Hardware and software get this maelstrom under control. They help determine what colors your various input and output devices are capable of creating, a process called calibration or profiling. Once you know where you stand in color-space, you need tools for gauging matching accuracy, palette creation, and exploration. Enter the ColorMunki 1.1 suite of tools.

ColorMunki Suite: Design

Offered in three product lines (Create, Design, and Photo) tailored to particular needs, the suite consists of a color measurement device and the corresponding software. The software is similar across the products lines and only the device varies. My particular product is the Design package, consisting of a spectrophotometer as the hardware option.

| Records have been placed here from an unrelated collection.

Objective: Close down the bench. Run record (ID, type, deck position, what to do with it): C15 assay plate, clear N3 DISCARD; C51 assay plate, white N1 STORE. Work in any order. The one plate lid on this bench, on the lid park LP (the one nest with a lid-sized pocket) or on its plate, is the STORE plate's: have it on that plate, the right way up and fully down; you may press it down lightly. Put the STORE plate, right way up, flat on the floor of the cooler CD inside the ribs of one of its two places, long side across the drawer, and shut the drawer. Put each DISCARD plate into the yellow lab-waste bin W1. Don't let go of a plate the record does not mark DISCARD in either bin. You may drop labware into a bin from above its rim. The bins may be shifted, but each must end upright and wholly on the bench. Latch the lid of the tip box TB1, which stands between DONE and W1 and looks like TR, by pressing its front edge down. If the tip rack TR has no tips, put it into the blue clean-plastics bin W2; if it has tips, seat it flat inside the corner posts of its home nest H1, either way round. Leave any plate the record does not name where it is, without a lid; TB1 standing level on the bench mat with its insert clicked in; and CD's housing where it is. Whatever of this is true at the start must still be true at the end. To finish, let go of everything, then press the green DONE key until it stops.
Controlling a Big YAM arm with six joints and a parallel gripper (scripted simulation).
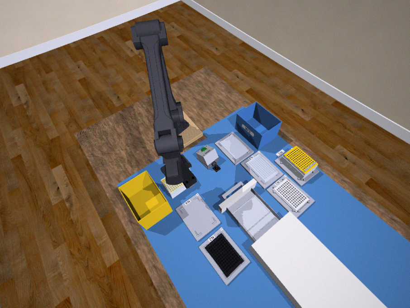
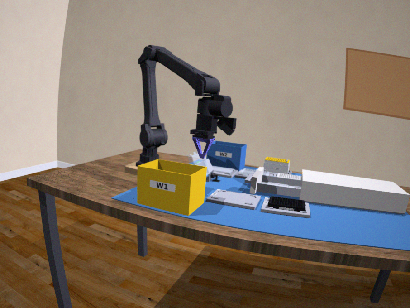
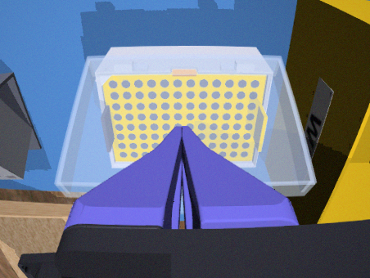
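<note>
My hand is 4 cm above the tip box lid and 1 cm past it. The rest, counted from my hand: nest N4: 13 cm below, 13 cm ahead, 4 cm to the right; green DONE key: 19 cm to the left, 7 cm below, 6 cm behind; yellow bin W1: 15 cm to the right, 10 cm below, 6 cm behind.
</note>
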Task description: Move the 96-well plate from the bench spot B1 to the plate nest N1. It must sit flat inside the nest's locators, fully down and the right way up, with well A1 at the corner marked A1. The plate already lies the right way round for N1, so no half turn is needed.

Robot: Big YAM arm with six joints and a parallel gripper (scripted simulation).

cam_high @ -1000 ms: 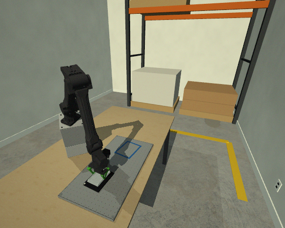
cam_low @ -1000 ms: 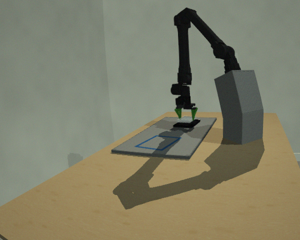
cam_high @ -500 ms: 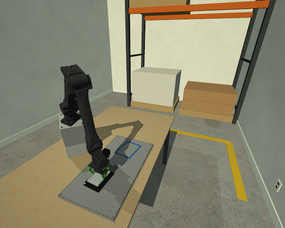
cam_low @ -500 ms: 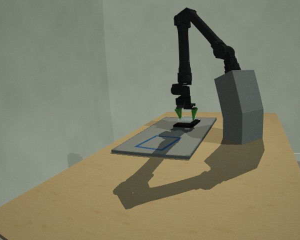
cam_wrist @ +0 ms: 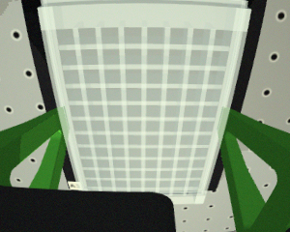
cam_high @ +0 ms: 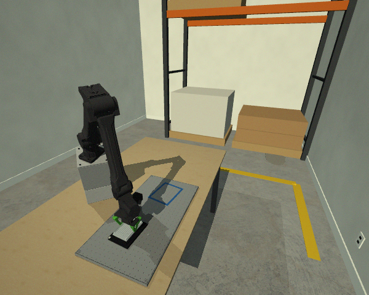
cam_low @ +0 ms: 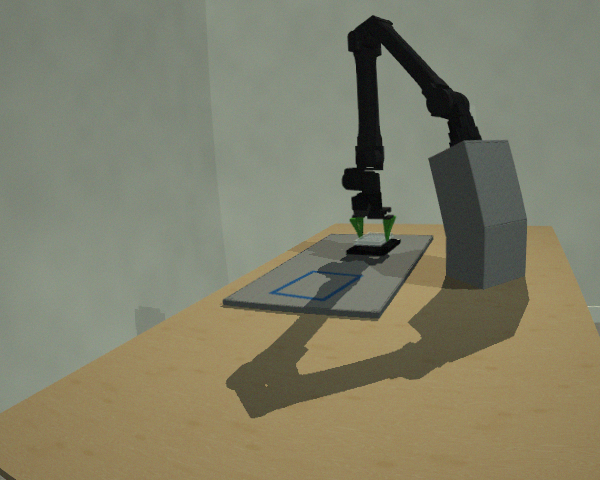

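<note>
My hand is 30 mm above the black plate nest. The rest, counted from my hand: 96-well plate (right at my hand).
</note>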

ColorMunki deviceDesign allows you to compose color palettes using any of several methods: enter your own values; select from a Pantone library; or my favorite, auto-extract colors from an image. Incredibly useful and fun, the auto-extract option allows one to create harmonious color palettes that work with the image. Great for exploring the color potential in my work. It also includes plug-ins for the many design apps (Illustrator, PhotoShop, InDesign), called AppSet, so that palettes are synchronized and updated across all apps.

To profile your monitor(s), you’re instructed to place the device on the screen, go through a calibration process, push a button and two minutes later you have a profile tailored to the specific monitor. In my case I have a 27″ HP LCD next to the 17″ MacBook Pro. Apple is notorious for their bright, sharp screens, but after profiling both monitors, images opened on both monitors are dead on matches to one another.

Color palette for Observer Park projectThe spectrophotometer reads colors from the monitors, but can also do it from reflective material, allowing you to ‘digitize’ colors from objects. So I’ve been able to profile my printers, but also use it in real work situations. For the Observer Park apartment complex in Hoboken, NJ, they were giving the entire facility a face lift. New furnishings, paint, the works. They sent me Sherwin Williams paint chips that I was able to profile and match with a Pantone library and RGB equivalents using the ColorMunki Design workflow. The new website and logo then incorporated these colors for a true branded color theme.

The printer profiling process is as easy as the monitor profiling. Print out a sheet of colored paper (striped colors on the sheet), then scan them with the ColorMunki. Software then processes the colors and prints a second ‘tune-up’ sheet that you measure again using the ColorMunki to refine the profile’s calibration. You’ll need to re-calibrate if you switch printers or papers.

Having profiled your monitor, you now have a set of ICC (International Color Consortium) profiles used by Mac OS X (via ColorSync) and by Adobe’s Creative Suite software to provide consistency between your monitors and printers.

End Notes

Different monitors display colors differently per their factory settings, and there are colors your monitor can display that your printer can’t. Your eye-brain-environment team has its own agenda deciding whether or not colors match. The calibration and profiling provided the ColorMunki 1.1 suite results in consistent and attainable monitor colors across machines, while print colors are matched well across a variety of image types.

Both ColorMunki’s hardware and software are easy to use and the digitizing features make it an indispensable tool for color matching.